The Mainspring of Human Progress
- First edition
- Author: Henry Grady Weaver
- Publisher: Talbot Books
- Publication date: 1947

= The Mainspring of Human Progress =

Book by Henry Grady Weaver

The Mainspring of Human Progress, by Henry Grady Weaver, is a libertarian history book published in 1947 by Talbot Books. In 1953, the Foundation for Economic Education printed a revised edition and has done all subsequent printings. The book is an adaptation of the 1943 Rose Wilder Lane book The Discovery of Freedom, rewritten by Weaver.

==Relation to The Discovery of Freedom==
Rose Wilder Lane's book The Discovery of Freedom: Man's Struggle Against Authority was printed in 1943. It received good reviews, notably from Albert Jay Nock, but Lane was dissatisfied with it and would not give permission to reprint it. Only one thousand copies were printed in her lifetime. The continuing interest in her book prompted Weaver to produce his adaptation.
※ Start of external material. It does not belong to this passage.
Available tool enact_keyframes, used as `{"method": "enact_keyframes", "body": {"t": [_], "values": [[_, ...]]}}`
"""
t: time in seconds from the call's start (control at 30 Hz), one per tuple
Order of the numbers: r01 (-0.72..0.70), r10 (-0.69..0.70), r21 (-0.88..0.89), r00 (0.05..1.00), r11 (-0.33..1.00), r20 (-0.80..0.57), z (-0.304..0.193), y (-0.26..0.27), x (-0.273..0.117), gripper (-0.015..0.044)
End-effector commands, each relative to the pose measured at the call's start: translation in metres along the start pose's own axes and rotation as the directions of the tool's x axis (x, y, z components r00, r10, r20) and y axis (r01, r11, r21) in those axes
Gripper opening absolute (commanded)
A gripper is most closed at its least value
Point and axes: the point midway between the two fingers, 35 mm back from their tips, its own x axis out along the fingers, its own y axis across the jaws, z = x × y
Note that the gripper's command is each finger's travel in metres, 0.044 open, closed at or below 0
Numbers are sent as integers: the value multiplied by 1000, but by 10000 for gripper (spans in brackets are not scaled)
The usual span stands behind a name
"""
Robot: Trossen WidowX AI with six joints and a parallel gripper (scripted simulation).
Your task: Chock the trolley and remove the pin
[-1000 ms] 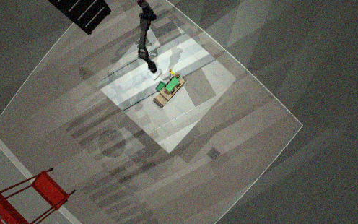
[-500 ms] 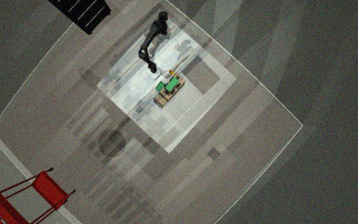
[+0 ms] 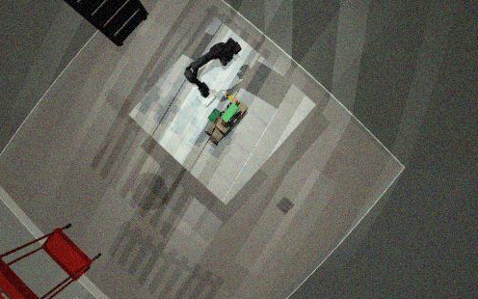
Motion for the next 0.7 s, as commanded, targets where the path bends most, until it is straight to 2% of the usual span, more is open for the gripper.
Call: {"method": "enact_keyframes", "body": {"t": [0.0, 0.3, 0.67], "values": [[-62, 74, 153, 995, 986, -73, -34, 22, 3, 190], [-126, 274, 550, 942, 826, -195, -109, 86, -3, 190], [-57, 522, 898, 829, 435, -200, -162, 177, -27, 190]]}}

Weaver felt that "certain important, but lesser known books, deserved to be rewritten, brought up-to-date and published in streamlined editions for people who don't have much time to read." He characterized his work as both a "condensation" and an "amplification" of Lane's, writing: "I've tried to retell her story in my own way, making liberal use of her material—plus ideas growing out of personal experiences and gathered from various sources."

In The Modern Library's readers poll of the 100 best nonfiction books (conducted 4/29/1999 through 9/30/1999), The Mainspring of Human Progress was ranked #48 and The Discovery of Freedom was #67.